**How to complete this task:** Search the material for lines containing the word "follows", and copy each one.

**The records:**

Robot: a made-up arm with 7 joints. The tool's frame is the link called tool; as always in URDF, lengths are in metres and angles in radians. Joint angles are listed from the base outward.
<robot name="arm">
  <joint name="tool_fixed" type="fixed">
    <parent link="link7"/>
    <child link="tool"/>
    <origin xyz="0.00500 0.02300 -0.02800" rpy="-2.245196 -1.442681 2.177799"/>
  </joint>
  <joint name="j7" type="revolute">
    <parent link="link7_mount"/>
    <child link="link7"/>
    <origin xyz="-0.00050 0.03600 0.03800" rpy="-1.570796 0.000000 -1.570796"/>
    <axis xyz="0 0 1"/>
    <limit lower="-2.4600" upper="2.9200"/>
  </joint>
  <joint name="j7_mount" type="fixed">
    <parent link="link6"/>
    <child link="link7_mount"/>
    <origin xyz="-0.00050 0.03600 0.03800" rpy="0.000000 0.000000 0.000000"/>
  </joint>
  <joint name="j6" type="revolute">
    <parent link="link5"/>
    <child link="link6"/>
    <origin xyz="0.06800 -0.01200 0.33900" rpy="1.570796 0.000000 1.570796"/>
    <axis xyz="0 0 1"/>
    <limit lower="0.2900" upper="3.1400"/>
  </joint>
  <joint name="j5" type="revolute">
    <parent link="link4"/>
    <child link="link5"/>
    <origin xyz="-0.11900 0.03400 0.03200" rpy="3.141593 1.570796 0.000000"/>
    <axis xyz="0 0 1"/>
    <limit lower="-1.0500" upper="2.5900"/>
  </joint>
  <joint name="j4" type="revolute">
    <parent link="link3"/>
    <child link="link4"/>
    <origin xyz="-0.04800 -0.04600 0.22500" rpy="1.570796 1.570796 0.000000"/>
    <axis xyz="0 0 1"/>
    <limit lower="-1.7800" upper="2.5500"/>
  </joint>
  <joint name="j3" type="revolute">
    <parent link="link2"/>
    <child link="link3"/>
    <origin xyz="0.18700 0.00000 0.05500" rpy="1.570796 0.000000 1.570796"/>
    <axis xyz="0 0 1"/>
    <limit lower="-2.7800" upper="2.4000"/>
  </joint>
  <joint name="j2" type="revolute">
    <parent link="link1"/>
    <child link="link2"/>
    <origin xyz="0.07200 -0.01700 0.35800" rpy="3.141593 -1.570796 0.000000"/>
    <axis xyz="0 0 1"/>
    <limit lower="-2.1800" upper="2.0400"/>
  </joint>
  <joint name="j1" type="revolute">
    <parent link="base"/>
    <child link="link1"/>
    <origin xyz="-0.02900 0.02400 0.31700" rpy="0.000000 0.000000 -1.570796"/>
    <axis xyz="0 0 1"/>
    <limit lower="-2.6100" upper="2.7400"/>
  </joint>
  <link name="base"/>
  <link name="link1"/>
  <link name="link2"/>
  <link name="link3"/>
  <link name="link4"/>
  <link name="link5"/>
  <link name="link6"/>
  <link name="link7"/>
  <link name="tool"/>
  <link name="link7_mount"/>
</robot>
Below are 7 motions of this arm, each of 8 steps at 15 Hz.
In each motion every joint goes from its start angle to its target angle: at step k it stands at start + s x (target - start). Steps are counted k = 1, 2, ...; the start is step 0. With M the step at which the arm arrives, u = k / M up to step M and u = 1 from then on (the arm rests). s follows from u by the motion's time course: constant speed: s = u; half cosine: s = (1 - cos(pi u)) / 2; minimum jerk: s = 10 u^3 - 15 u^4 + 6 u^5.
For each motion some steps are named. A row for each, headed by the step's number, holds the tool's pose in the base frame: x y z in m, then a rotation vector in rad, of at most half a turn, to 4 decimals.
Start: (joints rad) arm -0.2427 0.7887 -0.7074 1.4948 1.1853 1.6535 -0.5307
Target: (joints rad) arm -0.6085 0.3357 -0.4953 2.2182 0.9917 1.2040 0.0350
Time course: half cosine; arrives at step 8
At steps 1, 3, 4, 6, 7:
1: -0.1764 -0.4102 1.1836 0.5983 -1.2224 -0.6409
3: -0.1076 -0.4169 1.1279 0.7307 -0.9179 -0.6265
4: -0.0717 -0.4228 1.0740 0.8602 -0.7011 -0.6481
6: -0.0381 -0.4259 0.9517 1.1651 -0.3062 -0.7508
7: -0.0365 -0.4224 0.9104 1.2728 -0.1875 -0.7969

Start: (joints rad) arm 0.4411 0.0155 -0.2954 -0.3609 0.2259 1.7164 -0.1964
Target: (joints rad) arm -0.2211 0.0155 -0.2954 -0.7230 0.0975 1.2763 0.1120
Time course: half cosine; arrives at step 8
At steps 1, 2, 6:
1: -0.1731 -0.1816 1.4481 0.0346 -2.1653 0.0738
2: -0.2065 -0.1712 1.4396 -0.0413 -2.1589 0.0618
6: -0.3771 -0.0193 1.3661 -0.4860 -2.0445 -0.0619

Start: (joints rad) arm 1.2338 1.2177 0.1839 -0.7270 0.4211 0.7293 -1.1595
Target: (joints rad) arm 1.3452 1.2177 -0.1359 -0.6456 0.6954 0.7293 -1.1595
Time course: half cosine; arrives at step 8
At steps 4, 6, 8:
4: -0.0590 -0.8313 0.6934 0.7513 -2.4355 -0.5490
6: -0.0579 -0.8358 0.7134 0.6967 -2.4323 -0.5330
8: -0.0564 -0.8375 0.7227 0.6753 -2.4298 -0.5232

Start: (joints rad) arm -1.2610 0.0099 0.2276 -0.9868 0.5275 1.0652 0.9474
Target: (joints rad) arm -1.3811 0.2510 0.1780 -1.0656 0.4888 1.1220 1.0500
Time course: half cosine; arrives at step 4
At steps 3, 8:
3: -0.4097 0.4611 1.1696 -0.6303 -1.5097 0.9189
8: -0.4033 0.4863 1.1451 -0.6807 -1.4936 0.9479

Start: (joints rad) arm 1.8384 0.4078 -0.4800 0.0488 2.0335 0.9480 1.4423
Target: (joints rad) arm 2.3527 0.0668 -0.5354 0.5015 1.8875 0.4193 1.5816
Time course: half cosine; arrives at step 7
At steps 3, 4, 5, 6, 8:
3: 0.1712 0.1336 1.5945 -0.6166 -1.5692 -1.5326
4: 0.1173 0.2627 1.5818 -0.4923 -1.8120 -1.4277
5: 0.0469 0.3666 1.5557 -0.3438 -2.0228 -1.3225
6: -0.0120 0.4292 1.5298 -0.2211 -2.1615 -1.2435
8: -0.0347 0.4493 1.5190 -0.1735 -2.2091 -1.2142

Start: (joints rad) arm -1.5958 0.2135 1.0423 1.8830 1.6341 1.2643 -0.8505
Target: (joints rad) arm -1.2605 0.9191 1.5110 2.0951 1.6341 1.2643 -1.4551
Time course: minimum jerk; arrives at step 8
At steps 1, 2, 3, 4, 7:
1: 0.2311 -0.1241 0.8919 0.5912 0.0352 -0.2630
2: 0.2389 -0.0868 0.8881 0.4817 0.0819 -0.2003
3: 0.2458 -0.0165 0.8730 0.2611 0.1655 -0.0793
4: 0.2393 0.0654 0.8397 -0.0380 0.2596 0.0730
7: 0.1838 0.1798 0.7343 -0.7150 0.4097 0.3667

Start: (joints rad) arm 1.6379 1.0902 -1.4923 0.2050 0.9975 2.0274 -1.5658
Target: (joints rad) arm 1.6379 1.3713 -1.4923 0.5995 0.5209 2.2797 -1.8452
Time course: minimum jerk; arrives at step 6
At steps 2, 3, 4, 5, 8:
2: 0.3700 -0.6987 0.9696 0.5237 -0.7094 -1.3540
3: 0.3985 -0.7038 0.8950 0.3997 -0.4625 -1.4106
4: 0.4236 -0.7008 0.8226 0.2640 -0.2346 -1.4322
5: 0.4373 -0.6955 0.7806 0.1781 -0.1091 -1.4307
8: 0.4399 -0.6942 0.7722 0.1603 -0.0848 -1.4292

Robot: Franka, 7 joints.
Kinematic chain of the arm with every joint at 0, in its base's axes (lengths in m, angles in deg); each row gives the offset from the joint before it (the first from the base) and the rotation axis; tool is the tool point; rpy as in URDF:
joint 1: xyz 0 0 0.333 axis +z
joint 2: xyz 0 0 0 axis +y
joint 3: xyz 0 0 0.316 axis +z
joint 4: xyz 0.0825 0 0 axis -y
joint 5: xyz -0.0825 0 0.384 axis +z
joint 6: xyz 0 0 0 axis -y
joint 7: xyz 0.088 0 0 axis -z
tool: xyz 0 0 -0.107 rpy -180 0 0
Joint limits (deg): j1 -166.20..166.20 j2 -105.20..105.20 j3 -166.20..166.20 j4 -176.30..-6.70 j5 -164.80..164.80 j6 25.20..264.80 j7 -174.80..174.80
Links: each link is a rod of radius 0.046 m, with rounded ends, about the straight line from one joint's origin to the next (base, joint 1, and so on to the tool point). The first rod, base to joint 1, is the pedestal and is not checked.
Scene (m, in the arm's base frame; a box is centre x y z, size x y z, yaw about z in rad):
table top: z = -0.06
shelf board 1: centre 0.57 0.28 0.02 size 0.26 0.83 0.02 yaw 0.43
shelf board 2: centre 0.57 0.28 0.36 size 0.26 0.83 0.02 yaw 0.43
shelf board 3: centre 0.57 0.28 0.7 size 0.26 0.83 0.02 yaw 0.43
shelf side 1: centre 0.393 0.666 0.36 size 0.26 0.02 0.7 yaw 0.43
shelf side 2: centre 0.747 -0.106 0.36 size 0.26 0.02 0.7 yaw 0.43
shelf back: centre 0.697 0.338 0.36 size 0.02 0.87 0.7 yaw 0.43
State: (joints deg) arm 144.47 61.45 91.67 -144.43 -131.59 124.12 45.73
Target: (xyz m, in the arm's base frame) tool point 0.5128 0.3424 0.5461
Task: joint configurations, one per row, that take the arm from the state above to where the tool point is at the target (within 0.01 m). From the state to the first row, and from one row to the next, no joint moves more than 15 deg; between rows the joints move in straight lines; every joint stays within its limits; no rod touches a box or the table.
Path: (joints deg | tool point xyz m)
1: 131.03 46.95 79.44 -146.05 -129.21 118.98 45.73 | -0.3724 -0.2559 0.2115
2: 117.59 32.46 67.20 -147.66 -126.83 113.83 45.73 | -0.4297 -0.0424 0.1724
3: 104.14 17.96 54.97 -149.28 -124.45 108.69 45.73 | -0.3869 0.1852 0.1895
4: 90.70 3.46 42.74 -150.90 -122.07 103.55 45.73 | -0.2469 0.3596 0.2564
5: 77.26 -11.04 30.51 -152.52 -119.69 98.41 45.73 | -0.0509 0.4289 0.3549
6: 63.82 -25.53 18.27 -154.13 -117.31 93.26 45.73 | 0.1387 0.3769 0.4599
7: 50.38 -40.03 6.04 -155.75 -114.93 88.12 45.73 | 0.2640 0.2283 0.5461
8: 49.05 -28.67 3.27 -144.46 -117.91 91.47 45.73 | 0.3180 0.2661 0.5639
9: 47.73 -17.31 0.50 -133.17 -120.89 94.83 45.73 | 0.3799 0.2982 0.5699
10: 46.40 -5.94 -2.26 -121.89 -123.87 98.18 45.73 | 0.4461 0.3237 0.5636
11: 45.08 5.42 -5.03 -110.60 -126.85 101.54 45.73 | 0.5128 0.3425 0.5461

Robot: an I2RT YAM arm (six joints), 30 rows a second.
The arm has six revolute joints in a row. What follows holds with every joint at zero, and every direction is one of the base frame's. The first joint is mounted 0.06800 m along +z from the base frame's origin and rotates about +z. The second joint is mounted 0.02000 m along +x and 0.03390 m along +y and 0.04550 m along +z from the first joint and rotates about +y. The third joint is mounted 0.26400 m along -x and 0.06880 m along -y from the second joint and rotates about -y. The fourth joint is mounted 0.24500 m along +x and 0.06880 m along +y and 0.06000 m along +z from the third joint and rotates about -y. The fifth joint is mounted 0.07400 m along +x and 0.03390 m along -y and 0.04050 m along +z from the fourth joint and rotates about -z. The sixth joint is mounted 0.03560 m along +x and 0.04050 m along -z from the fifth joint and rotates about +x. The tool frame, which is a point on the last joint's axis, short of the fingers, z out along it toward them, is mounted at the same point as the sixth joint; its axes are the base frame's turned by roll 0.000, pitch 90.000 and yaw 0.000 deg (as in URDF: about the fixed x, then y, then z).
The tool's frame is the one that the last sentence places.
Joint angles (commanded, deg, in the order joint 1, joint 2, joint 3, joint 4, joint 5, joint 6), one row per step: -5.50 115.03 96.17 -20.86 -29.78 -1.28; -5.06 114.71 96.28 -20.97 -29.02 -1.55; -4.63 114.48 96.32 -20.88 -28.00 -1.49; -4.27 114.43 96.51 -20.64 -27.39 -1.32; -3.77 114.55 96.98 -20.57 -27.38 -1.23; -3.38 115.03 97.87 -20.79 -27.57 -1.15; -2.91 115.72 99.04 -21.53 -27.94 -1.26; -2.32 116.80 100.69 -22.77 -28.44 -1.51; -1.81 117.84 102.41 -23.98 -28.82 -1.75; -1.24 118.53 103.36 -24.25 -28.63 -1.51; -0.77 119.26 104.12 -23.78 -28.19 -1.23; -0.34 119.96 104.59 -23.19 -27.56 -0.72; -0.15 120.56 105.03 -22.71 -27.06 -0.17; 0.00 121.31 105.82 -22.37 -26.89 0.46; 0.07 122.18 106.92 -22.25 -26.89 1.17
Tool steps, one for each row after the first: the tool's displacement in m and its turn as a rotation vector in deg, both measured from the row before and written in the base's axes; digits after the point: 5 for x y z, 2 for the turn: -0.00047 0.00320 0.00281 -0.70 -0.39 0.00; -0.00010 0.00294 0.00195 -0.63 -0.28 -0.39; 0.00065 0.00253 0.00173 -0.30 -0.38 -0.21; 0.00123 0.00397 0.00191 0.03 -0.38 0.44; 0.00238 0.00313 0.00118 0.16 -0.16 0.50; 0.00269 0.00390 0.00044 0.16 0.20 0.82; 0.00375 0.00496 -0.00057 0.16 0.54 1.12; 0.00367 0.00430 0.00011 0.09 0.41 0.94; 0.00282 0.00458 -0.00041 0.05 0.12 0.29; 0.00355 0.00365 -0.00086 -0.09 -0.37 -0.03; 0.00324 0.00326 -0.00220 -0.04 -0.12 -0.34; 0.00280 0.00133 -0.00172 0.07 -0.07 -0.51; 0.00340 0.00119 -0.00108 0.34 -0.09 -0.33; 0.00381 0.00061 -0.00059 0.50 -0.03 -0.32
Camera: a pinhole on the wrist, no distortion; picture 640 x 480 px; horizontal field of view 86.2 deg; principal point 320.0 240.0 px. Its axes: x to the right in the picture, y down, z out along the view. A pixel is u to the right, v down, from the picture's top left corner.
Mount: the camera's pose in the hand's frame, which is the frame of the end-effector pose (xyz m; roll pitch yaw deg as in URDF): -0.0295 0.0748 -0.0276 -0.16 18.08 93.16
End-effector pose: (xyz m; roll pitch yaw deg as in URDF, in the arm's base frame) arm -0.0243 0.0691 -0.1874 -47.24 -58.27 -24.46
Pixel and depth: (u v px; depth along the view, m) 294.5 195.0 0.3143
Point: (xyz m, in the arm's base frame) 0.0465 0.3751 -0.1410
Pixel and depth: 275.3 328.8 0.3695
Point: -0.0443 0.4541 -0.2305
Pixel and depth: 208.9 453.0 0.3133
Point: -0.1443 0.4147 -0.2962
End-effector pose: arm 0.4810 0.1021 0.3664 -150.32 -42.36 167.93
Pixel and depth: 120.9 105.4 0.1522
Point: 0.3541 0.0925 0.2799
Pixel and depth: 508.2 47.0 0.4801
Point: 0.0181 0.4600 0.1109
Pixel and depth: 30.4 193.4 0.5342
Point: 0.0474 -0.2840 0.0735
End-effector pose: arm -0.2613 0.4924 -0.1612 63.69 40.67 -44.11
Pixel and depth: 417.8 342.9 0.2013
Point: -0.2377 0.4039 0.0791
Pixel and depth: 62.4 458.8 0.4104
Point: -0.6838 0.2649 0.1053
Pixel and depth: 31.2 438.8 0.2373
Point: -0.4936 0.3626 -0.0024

**Task result:**
In each motion every joint goes from its start angle to its target angle: at step k it stands at start + s x (target - start). Steps are counted k = 1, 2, ...; the start is step 0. With M the step at which the arm arrives, u = k / M up to step M and u = 1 from then on (the arm rests). s follows from u by the motion's time course: constant speed: s = u; half cosine: s = (1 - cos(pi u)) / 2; minimum jerk: s = 10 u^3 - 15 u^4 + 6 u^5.
The arm has six revolute joints in a row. What follows holds with every joint at zero, and every direction is one of the base frame's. The first joint is mounted 0.06800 m along +z from the base frame's origin and rotates about +z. The second joint is mounted 0.02000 m along +x and 0.03390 m along +y and 0.04550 m along +z from the first joint and rotates about +y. The third joint is mounted 0.26400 m along -x and 0.06880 m along -y from the second joint and rotates about -y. The fourth joint is mounted 0.24500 m along +x and 0.06880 m along +y and 0.06000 m along +z from the third joint and rotates about -y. The fifth joint is mounted 0.07400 m along +x and 0.03390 m along -y and 0.04050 m along +z from the fourth joint and rotates about -z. The sixth joint is mounted 0.03560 m along +x and 0.04050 m along -z from the fifth joint and rotates about +x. The tool frame, which is a point on the last joint's axis, short of the fingers, z out along it toward them, is mounted at the same point as the sixth joint; its axes are the base frame's turned by roll 0.000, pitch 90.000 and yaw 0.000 deg (as in URDF: about the fixed x, then y, then z).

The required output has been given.